5-(3-(Furan-2-yl)-1-phenyl-1H-pyrazol-4-yl)-7,9-dimethyl-6,8-dioxo-N,1-diphenyl-1,5,6,7,8,9-hexahydropyrimido[4,5-d][1,2,4]triazolo[4,3-a]pyrimidine-3-carboxamide (28b). White solid from toluene, yield (1.7 g, 55%), mp: 145–146 °C; IR (KBr, cm⁻¹): 3398 (N–H), 3130 (=C-H aromatic), 3028 (=C–H), 2949 (–C–H); ¹H-NMR: δ 2.84 (s, 3H, N–CH₃), 3.35 (s, 3H, N–CH₃), 6.03 (s, 1H, pyrimidine-H), 6.53 (q, 1H, furyl-H), 6.91–7.67 (m, 17H, Ar–H + 2furyl-H), 8.73 (s, 1H, pyrazole-H-5), 8.54 (s, 1H, N–H); MS (m/z): 637 (M+, 7), 633 (17), 620 (24), 528 (11), 436 (25), 418 (34), 380 (24), 278 (18), 263 (66), 232 (34), 219 (100), 203 (57), 159 (89); Anal. Calcd. for C₃₅H₂₇N₉O₄ (637.65): C, 65.93; H, 4.27; N, 19.77; found: C, 65.90; H, 4.28; N, 19.73.

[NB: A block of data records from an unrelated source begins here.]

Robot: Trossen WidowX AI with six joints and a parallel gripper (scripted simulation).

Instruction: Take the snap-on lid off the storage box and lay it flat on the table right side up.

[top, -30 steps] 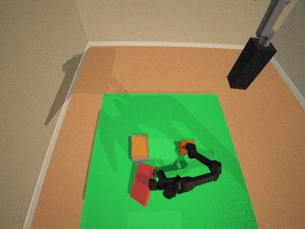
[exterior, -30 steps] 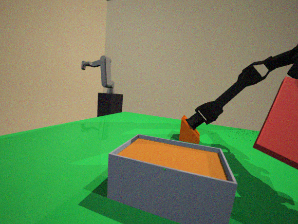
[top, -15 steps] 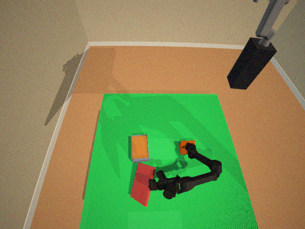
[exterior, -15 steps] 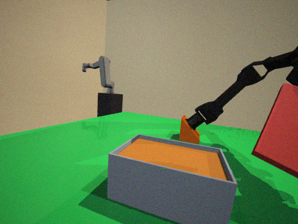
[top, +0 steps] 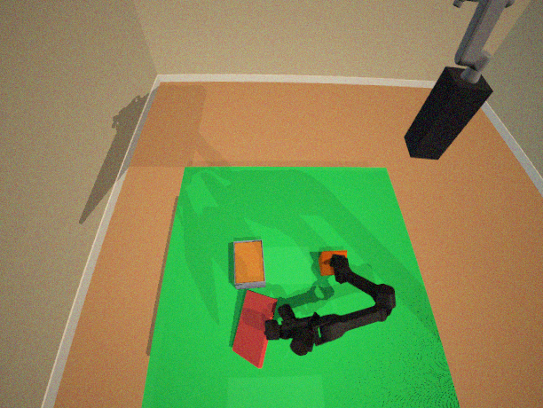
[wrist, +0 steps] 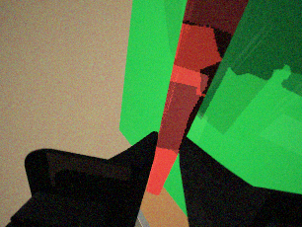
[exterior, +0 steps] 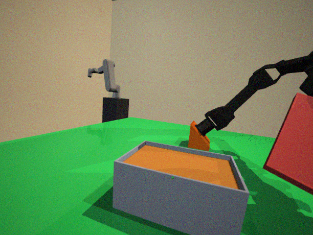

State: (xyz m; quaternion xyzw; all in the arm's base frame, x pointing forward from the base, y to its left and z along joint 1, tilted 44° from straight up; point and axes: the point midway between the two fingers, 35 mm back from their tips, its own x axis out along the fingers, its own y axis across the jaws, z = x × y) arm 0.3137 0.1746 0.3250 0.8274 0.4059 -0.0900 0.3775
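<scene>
The red lid is 5 cm ahead of my gripper tip, 3 cm to the right of it and 5 cm below it. Round my gripper tip: storage box (10 cm ahead, 31 cm to the right, 15 cm below).
</scene>
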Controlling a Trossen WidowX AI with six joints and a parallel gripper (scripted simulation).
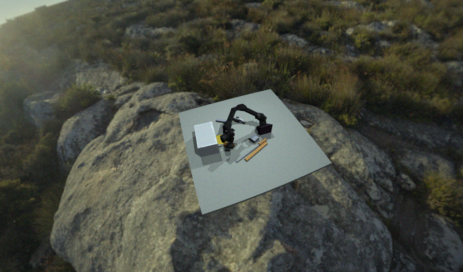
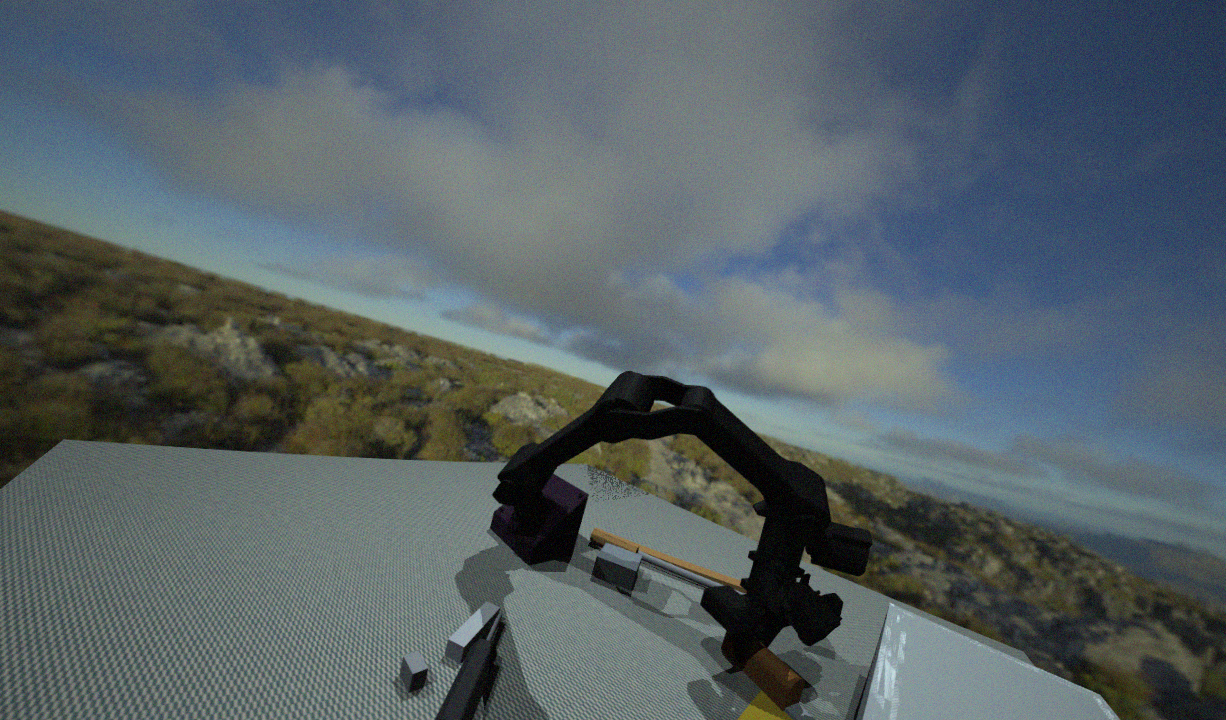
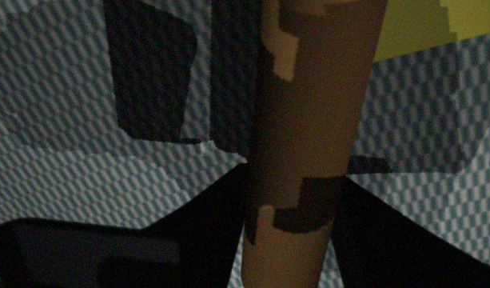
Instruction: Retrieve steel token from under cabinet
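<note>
Right now the grey block is 25 cm behind my gripper tip, 3 cm to the left of it and 1 cm above it. Round my gripper tip: grey bar (25 cm behind, 27 cm to the right); small grey cube (23 cm behind, 35 cm to the right); wooden stick (20 cm behind, 17 cm to the left).
</note>
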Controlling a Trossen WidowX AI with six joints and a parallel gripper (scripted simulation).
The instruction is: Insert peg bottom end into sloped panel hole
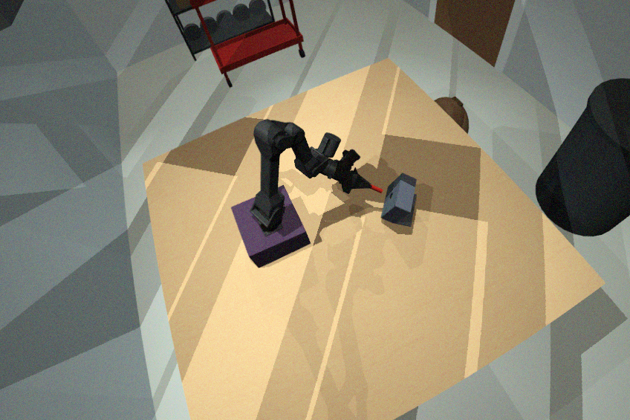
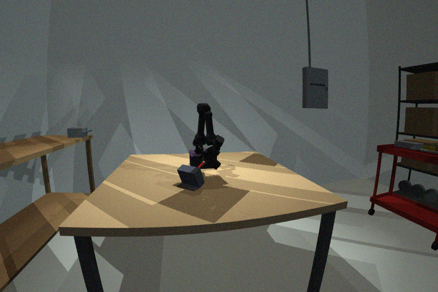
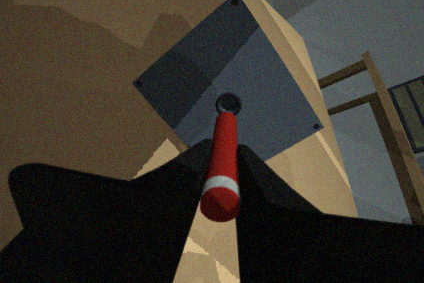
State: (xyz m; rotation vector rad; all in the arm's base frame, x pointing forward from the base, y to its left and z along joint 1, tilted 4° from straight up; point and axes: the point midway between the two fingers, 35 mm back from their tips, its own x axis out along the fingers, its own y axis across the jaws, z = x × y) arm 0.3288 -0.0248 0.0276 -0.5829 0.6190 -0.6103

4.2. Antimicrobial Activity Assay

Chemical compounds under investigation were individually tested against a panel of Gram-positive and Gram-negative bacteria pathogens, and fungi. Antimicrobial tests were carried out using the agar well-diffusion method [46]. After the media had cooled and solidified, wells (6 mm in diameter) were made in the solidified agar, after that microbial inoculum was uniformly spread using sterile cotton swab on a sterile Petri dish containing nutrient agar (NA) medium or Sabouraud dextrose agar (SDA) media for bacteria and fungi, respectively. A 100 µL solution was prepared from 1 mL of DMSO by dissolving 1 mg of the compound. The inoculated plates were then incubated for 24 h at 37 °C for bacteria and yeast, 48 h at 28 °C for fungi. Negative controls were prepared using DMSO employed for dissolving the tested compound. Amphotericin B (1 mg/mL), ampicillin (1 mg/mL), and gentamicin (1 mg/mL) were used as standards for bacteria and fungi, respectively. After incubation, antimicrobial activity was evaluated by measuring the zone of inhibition against tested microorganisms. Antimicrobial activity was expressed as inhibition diameter zones in millimeters (mm). The experiment was carried out in triplicate and the average zones of inhibition ± S.D were calculated.

5. Conclusions

New series of novel functionalized 1,3,4-thiadiazoles, 1,3-thiazoles, and pyrimido[4,5-d][1,2,4]triazolo[4,3-a]pyrimidines containing pyrazole moieties were synthesized using hydrazonoyl halides as precursors and evaluated for their in vitro antibacterial, and antifungal activities. From the screening results, it can be seen Aspergillus fumigatus was susceptible to compounds 12b, 13b, 14b, 15b, and 15c when compared to the amphotericin B standard. Candida albicans was susceptible to compounds 12b and 13b when compared to the amphotericin B standard. Streptococcus pneumoniae was susceptible to compounds 12b, 13b, and 14b when compared to an ampicillin standard. Bacillus subtilis was susceptible to compounds 13b, 14b, and 15b when compared to ampicillin standard. Pseudomonas aeruginosa was susceptible to compounds 12b, 13b, 15a, and 26d when compared to Gentamicin standard. Escherichia coli was susceptible to compounds 10a, 12b, 13b, 14b, 15f, and 28a when compared to the gentamicin standard.